第25章:終末の滅界大魔法、冥府最後の王が座す火炎の玉座 —— 地獄からの謀略「真なるミカエルの覚醒」
廃墟となった墓地の上空で、大気がねじれ、陽炎のような熱波がゆらめき始めた。周囲の空気は、まるで見えない鉄の壁に押しつぶされるかのように重苦しい。5キロ先の大灯台の頂上には、一人の謎の男が風に抗うように毅然と立っていた。彼は手にした槍を固く握りしめ、数万の悪魔の囁きにも似た古の詠唱を口にし始める。
「砕け散れ……我が影の底で」
詠唱が終わると同時に、巨大な血色の魔法陣がまたたく間に空を覆い尽くした。

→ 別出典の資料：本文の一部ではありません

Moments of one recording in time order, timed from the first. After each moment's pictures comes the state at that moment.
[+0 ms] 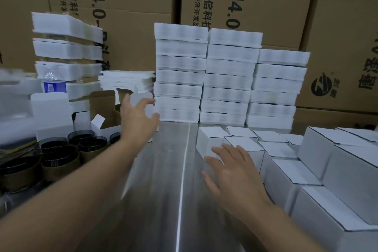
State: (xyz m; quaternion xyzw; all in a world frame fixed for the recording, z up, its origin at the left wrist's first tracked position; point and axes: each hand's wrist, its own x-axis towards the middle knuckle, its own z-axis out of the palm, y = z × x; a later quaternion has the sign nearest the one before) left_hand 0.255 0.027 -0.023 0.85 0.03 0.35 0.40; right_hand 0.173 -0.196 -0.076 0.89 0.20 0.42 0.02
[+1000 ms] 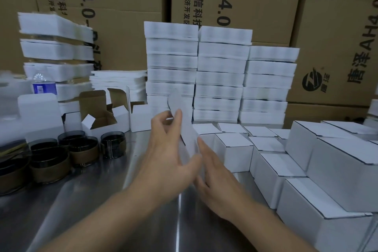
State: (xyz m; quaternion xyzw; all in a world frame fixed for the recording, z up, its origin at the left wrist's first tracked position) left_hand 0.148 -0.050 -0.045 0.84 -0.20 0.32 0.39; right_hand 0.172 -0.199 -0.086 0.93 0.23 0.14 -0.26
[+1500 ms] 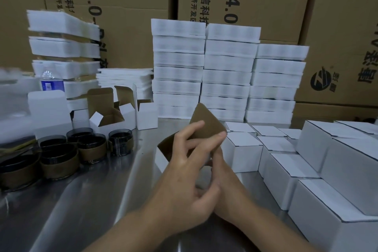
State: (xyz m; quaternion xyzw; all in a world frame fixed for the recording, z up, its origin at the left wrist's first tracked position) left_hand 0.127 -0.053 -0.064 0.77 -0.37 0.35 0.38; right_hand 0.174 -0.185 -0.095 0.86 0.24 0.15 -0.42
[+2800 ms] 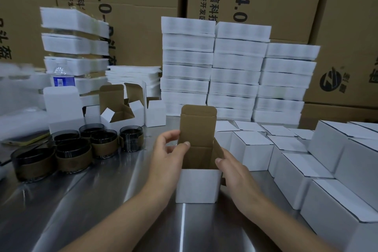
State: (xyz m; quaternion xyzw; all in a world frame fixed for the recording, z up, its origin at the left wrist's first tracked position) left_hand 0.166 -0.030 -0.074 0.66 -0.02 0.22 0.72; right_hand 0.175 -0.182 -0.092 0.80 0.17 0.05 -0.57
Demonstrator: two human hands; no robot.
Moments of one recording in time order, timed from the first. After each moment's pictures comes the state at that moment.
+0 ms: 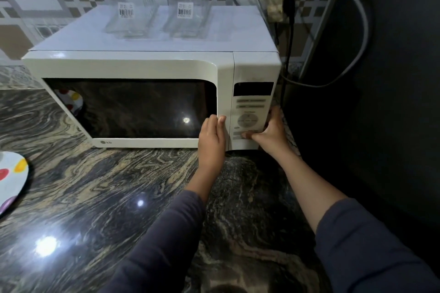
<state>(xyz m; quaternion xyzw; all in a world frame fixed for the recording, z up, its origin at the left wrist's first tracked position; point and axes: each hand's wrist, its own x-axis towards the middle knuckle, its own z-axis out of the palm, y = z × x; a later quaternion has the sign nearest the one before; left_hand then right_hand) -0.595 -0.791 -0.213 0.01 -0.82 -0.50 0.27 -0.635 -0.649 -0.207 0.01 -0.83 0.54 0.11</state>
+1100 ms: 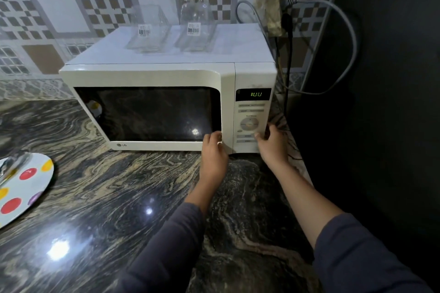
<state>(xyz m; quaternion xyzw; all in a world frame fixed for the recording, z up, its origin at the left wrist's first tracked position) -0.565 -0.797 -0.223 0.05 -0.88 -0.42 0.20 -0.600 -0.659 -0.200 -0.08 -0.88 0.46 0.10</state>
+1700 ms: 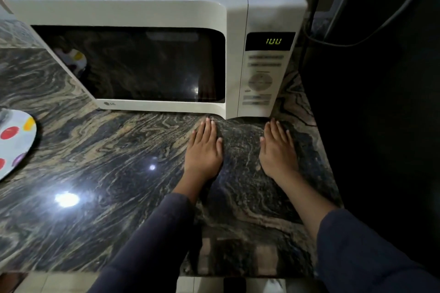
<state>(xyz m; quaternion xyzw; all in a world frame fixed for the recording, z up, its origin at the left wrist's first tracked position) -0.536 -0.826 -0.299 0.02 -0.99 -0.14 0.02 -0.561 -0.646 -0.299 0.05 -0.99 0.10 0.01</state>
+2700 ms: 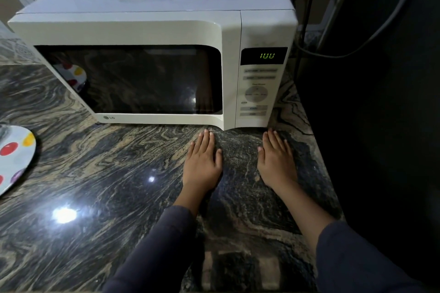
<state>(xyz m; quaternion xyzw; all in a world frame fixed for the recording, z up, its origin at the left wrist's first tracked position) -0.534 -0.827 -0.295 0.03 -0.98 -0.18 0.04 -0.560 -0.644 -0.297 0.04 -0.99 0.13 0.02</state>
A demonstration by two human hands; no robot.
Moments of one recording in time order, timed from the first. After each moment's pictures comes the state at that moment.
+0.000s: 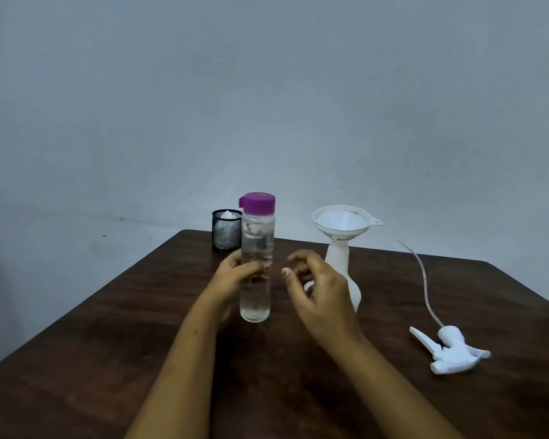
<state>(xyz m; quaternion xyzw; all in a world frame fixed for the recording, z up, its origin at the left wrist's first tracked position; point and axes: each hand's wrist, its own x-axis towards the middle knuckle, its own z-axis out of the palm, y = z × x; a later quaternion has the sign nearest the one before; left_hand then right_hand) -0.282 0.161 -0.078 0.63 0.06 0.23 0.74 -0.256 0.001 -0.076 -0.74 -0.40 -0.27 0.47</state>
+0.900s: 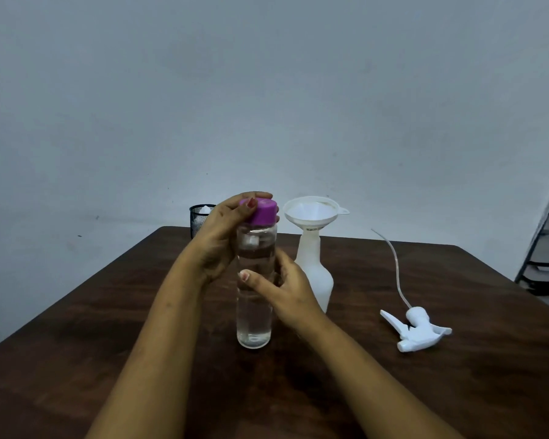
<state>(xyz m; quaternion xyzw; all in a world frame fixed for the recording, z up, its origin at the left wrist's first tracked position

半径3キロに及ぶその陣は月光を遮り、地上を真っ赤な絶望の色で染め上げる。墓地は悲鳴を上げるように震え、数百年の風雪に耐えた石の墓標はひび割れ、塵となって崩れ去った。周囲の木々は炎もないのに一瞬で枯れ果て、焼き尽くされる。森の獣たちは悲痛な叫びを上げ、忍び寄る闇の中へと次々に消えていった。
「この世界の連中も、随分と弱くなったものだな……」青い瞳に冷徹な光を宿した黒衣の男は、愉悦に浸るような笑みを浮かべた。「だが、好都合だ。我が悪魔軍団が蹂躙しやすくなる」
ロリータは頭上で極限まで高まる大魔法を見上げ、その圧倒的なプレッシャーに肌が焼けるような痛みを感じていた。「まずいわ、防御が間に合わない……。範囲が広すぎる、サエルたちまで巻き込まれるわ!」魔法陣の中核が眩い光を放った次の瞬間、血色の破滅の光線が空から放たれた。それは光速をも超える、一瞬の刹那の出来事だった。
「ロリーターーーッ!」ルリヒメが喉を引き裂くような悲鳴を上げ、恐怖に目を見開く。
しかし、破滅の光がロリータに触れる寸前――ギィィィィンッ!
血に染まった空を切り裂くように、純白の黄金の閃光が降り注いだ。その力はあまりにも神聖で強大であり、周囲の空間そのものを震わせた。血色の魔法陣と激突した衝撃波は、断崖の瓦礫や塵を凄まじい勢いで吹き飛ばす。謎の力によって軌道を逸らされた破壊の奔流は、遥か彼方の無人の断崖へと叩きつけられた。
ドォォォォォォンッ!
爆発の余波で山一つが跡形もなく消え去り、数百キロ先からも視認できるほどの光の中で塵と化した。地震のような激震が走り、カナタたちは地面に激しく叩きつけられる。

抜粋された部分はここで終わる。